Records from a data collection
========

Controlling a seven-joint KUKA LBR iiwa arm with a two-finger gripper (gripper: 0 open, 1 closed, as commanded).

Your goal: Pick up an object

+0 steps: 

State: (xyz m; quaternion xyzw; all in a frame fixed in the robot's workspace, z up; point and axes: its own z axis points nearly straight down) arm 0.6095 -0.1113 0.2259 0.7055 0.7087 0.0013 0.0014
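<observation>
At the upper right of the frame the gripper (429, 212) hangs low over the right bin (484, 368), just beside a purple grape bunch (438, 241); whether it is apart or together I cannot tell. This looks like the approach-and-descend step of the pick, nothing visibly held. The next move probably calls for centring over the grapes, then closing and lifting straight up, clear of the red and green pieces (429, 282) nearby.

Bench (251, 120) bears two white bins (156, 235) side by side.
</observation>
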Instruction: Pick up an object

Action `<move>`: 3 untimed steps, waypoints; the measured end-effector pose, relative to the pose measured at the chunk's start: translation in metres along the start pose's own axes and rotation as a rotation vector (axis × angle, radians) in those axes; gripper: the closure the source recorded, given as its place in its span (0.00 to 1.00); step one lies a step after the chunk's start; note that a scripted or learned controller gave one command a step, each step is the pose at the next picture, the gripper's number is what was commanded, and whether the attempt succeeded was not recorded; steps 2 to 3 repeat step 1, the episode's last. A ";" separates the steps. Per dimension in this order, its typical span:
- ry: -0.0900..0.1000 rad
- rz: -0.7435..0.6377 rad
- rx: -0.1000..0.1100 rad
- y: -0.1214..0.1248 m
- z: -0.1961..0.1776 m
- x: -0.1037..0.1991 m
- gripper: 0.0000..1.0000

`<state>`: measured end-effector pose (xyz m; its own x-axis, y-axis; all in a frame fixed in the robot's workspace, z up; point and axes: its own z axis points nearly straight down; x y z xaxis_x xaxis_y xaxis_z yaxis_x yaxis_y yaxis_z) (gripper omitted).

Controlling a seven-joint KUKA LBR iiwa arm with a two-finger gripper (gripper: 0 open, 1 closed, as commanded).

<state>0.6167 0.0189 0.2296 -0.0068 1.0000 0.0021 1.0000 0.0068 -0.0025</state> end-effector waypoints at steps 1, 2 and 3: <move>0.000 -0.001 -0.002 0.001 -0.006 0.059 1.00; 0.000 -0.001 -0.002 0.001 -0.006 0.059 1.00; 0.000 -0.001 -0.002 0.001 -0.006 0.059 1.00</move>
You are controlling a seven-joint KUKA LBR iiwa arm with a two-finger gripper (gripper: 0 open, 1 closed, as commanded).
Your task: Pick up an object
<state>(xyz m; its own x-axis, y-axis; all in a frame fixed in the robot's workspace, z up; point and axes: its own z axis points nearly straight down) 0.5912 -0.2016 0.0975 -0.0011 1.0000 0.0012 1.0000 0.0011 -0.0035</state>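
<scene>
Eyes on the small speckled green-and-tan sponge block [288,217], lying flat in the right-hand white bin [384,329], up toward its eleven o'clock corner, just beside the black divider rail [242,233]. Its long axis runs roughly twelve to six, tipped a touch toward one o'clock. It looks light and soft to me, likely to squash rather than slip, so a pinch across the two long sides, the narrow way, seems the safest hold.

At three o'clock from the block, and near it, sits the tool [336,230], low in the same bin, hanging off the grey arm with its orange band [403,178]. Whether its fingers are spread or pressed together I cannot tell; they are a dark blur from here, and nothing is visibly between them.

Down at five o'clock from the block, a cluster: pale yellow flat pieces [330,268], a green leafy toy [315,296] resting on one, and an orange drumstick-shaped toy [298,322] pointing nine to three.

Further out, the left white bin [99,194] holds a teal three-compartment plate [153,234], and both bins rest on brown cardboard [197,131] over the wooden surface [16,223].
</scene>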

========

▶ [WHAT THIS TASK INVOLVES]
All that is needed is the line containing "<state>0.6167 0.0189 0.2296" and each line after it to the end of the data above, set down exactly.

▶ [EXERCISE OUTPUT]
<state>0.6167 0.0189 0.2296 -0.0068 1.0000 0.0021 1.0000 0.0068 -0.0025</state> end-effector waypoints at steps 1, 2 and 3: <move>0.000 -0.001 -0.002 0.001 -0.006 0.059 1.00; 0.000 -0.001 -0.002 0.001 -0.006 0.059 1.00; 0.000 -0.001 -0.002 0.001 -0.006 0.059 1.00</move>
You are controlling a seven-joint KUKA LBR iiwa arm with a two-finger gripper (gripper: 0 open, 1 closed, as commanded).
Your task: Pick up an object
<state>(xyz m; its own x-axis, y-axis; all in a frame fixed in the robot's workspace, z up; point and axes: its own z axis points nearly straight down) 0.5912 -0.2016 0.0975 -0.0011 1.0000 0.0012 1.0000 0.0011 -0.0035</state>
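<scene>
Eyes on the small speckled green-and-tan sponge block [288,217], lying flat in the right-hand white bin [384,329], up toward its eleven o'clock corner, just beside the black divider rail [242,233]. Its long axis runs roughly twelve to six, tipped a touch toward one o'clock. It looks light and soft to me, likely to squash rather than slip, so a pinch across the two long sides, the narrow way, seems the safest hold.

At three o'clock from the block, and near it, sits the tool [336,230], low in the same bin, hanging off the grey arm with its orange band [403,178]. Whether its fingers are spread or pressed together I cannot tell; they are a dark blur from here, and nothing is visibly between them.

Down at five o'clock from the block, a cluster: pale yellow flat pieces [330,268], a green leafy toy [315,296] resting on one, and an orange drumstick-shaped toy [298,322] pointing nine to three.

Further out, the left white bin [99,194] holds a teal three-compartment plate [153,234], and both bins rest on brown cardboard [197,131] over the wooden surface [16,223].
</scene>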

This exercise is now fully answered.